START DATA BELOW

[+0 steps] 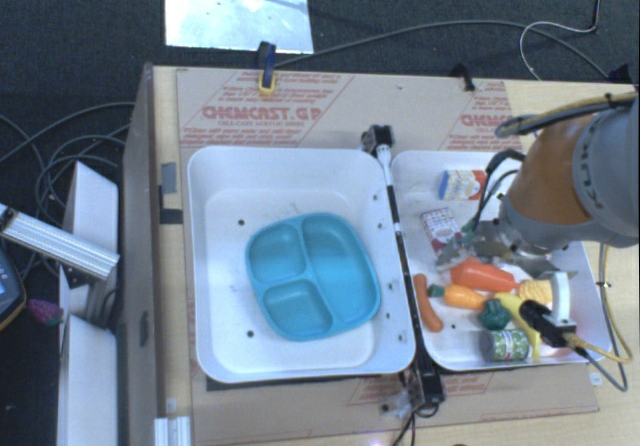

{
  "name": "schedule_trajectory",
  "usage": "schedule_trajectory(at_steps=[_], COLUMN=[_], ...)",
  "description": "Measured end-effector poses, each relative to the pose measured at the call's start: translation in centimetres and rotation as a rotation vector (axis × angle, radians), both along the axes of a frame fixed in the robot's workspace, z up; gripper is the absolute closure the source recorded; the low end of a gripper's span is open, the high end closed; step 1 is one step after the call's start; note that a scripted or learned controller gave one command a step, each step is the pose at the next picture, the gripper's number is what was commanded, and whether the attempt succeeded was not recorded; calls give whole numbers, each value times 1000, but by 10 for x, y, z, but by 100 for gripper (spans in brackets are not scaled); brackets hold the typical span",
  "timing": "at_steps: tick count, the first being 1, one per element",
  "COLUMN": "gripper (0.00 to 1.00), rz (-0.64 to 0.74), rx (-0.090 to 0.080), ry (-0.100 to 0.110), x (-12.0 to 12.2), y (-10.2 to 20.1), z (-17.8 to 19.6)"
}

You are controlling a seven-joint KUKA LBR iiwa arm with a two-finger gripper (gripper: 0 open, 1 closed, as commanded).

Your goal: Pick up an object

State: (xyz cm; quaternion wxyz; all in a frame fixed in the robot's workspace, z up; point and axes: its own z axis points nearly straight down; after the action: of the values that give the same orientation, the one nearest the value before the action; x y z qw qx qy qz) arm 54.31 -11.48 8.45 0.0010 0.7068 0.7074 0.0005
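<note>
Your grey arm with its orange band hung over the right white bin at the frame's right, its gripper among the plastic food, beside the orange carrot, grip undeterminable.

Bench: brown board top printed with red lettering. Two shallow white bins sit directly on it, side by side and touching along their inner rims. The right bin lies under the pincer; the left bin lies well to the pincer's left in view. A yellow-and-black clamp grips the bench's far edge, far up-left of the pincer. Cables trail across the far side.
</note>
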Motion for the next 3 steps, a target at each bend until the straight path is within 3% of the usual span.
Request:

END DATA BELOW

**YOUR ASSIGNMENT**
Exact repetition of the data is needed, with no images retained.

**YOUR SOLUTION**
[+0 steps] 

{
  "name": "schedule_trajectory",
  "usage": "schedule_trajectory(at_steps=[_], COLUMN=[_], ...)",
  "description": "Measured end-effector poses, each relative to the pose measured at the call's start: translation in centimetres and rotation as a rotation vector (axis × angle, radians), both along the axes of a frame fixed in the robot's workspace, z up; gripper is the absolute closure the source recorded; the low end of a gripper's span is open, the high end closed; step 1 is one step after the call's start; note that a scripted or learned controller gave one command a step, each step is the pose at the next picture, the gripper's number is what was commanded, and whether the attempt succeeded was not recorded; calls give whole numbers, each value times 1000, but by 10 for x, y, z, but by 100 for gripper (spans in brackets are not scaled); brackets hold the typical span",
  "timing": "at_steps: tick count, the first being 1, one per element",
  "COLUMN": "gripper (0.00 to 1.00), rz (-0.64 to 0.74), rx (-0.090 to 0.080), ry (-0.100 to 0.110), x (-12.0 to 12.2), y (-10.2 to 20.1), z (-17.8 to 19.6)"
}

You are controlling a seven-joint KUKA LBR iiwa arm with a two-finger gripper (gripper: 0 open, 1 closed, as commanded).

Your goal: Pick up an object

State: (xyz cm; quaternion wxyz; all in a frame fixed in the robot's workspace, z up; point and axes: its own z axis points nearly straight down; after the action: of the values that give the same orientation, the one nearest the value before the action; x y z qw qx qy qz) arm 54.31 -11.48 8.45 0.0010 0.7068 0.7074 0.0005
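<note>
Your grey arm with its orange band hung over the right white bin at the frame's right, its gripper among the plastic food, beside the orange carrot, grip undeterminable.

Bench: brown board top printed with red lettering. Two shallow white bins sit directly on it, side by side and touching along their inner rims. The right bin lies under the pincer; the left bin lies well to the pincer's left in view. A yellow-and-black clamp grips the bench's far edge, far up-left of the pincer. Cables trail across the far side.
</note>
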Motion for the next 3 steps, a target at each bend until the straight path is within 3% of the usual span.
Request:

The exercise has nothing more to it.